The numbers were strong enough that CEO Alex Karp joked, “I feel like we could just go home now.”
Palantir initially focused on U.S. intelligence and defense, but it has since expanded into the commercial sector. Commercial revenue grew 23% year over year and was a key driver of Palantir’s results. The growth in its legacy government business (intelligence and defense) is also hard to ignore. Since 2023, that segment has grown an average of 18.4% per quarter, suggesting that growth there is far from over.
Behind this performance is AI.
When you think of AI use cases, what comes to mind?
Search engines powered by large language models (LLMs), services that turn text into images, tools that summarize reviews...

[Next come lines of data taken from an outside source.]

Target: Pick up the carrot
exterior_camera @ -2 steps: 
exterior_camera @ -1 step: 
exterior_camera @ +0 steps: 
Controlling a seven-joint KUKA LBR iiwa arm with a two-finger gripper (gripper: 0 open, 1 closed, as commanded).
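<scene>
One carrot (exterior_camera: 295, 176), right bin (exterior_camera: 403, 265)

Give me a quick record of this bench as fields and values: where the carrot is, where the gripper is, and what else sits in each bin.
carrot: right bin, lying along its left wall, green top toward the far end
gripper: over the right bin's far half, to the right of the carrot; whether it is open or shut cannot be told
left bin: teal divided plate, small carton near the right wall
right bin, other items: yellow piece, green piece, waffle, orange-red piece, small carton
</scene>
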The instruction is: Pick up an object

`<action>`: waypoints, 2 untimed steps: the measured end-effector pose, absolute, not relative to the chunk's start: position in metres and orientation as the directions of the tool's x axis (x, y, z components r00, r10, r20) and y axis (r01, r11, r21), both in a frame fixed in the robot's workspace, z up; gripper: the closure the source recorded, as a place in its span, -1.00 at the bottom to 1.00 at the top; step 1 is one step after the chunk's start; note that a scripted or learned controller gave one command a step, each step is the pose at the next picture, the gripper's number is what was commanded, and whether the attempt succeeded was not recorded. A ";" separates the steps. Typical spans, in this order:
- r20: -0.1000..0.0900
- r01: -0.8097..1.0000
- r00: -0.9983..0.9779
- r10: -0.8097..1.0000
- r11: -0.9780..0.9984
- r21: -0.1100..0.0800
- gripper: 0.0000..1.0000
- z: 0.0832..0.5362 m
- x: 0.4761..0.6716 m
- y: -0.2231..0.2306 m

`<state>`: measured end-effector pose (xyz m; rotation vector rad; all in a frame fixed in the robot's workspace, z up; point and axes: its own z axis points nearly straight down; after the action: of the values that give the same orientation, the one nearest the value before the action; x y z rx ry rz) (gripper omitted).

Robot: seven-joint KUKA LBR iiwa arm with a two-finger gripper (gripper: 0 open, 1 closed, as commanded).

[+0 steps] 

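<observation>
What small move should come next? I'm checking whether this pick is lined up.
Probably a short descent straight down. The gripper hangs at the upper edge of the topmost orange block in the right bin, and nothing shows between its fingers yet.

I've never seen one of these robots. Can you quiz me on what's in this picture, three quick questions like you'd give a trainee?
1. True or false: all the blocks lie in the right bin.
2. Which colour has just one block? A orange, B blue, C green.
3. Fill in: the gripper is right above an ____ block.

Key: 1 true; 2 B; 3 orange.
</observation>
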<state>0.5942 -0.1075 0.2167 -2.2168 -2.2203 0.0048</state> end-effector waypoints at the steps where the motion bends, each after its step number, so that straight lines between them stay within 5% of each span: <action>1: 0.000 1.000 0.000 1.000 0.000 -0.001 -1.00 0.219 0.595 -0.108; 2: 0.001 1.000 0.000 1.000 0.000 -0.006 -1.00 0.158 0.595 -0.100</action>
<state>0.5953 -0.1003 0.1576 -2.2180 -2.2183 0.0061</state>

Palantir has gone beyond simply adopting AI and has turned it into a tool that provides concrete data for decision-making. In a world where LLMs have become somewhat standardized, Palantir has managed to create substantially higher added value and build an environment where AI can generate real cash flows.
This is thanks to Palantir’s “ontology” approach, which maps a customer’s data and processes and encodes them into its solutions.
Ontology?
Take an airline as an example. You can define the airline’s ontology as five types of objects and their relationships: a) aircraft, b) flights, c) airlines, d) airports, and e) delays.
By mapping this data onto workflows, you can see which parts of the process can be improved. This is how Palantir has been delivering solutions for the past 20 years.
But the larger an organization becomes, the more complex its ontology inevitably gets, because ontology is essentially a map of the organization’s data and processes. This is where AI comes in. By introducing AI into the data integration process, Palantir can automatically understand data structures, identify correlations, and connect them into the ontology. In other words, AI has made it possible to achieve results that are faster, more accurate, and more flexible.
According to Palantir’s 24Q3 earnings call, Palantir
- A global insurance company cut its underwriting process from two weeks to three hours
- Associated Materials improved its on-time delivery rate from 40% to 90%
- Trinity Rail built a more profitable workflow worth $30 million in just three months
While competitors are still stuck at the prototype stage, Palantir is already delivering tangible results and securing a competitive edge.
Is Palantir stock overvalued? Insider selling flashes a red alert
Taken at face value, all this suggests Palantir is indeed a leading player in AI. But we still need to think carefully about whether buying the stock "now" makes sense.
Palantir is currently trading at a multiple of 43 times its projected 2025 revenue. That is more than four times higher than comparable tech companies, implying a significant valuation overhang.
How demanding is that? For Palantir to merely hold its current share price, it would need to post annual growth of 40% for four consecutive years and still trade at 12 times its expected 2028 revenue.
Co-founder Peter Thiel then sold about 28.6 million shares between September and October 2024, and CEO Alex Karp sold roughly 25.5 million shares from late October through November 18. This from an executive who has claimed the company is three years ahead of its rivals.
According to a 10b5-1 trading plan filed on November 7, 2024, Alex Karp also plans to sell an additional 9 million shares by May 2025.
Do insiders also recognize how stretched the valuation is? Can Palantir’s growth momentum really be sustained? The fact that the share price continues to soar despite these valuation concerns shows just how powerful the AI premium has become. At the same time, it suggests that even a slight cooling of AI enthusiasm could trigger extreme volatility.
Everyone enjoys going out to eat and having a great meal. But it only truly makes sense when the price is reasonable. Palantir is undoubtedly a quality company. The question is whether the price is reasonable.
Palantir is a stock your head tells you not to buy, but your heart wants to own. It may be worth adding it to your watchlist and keeping a close eye on it.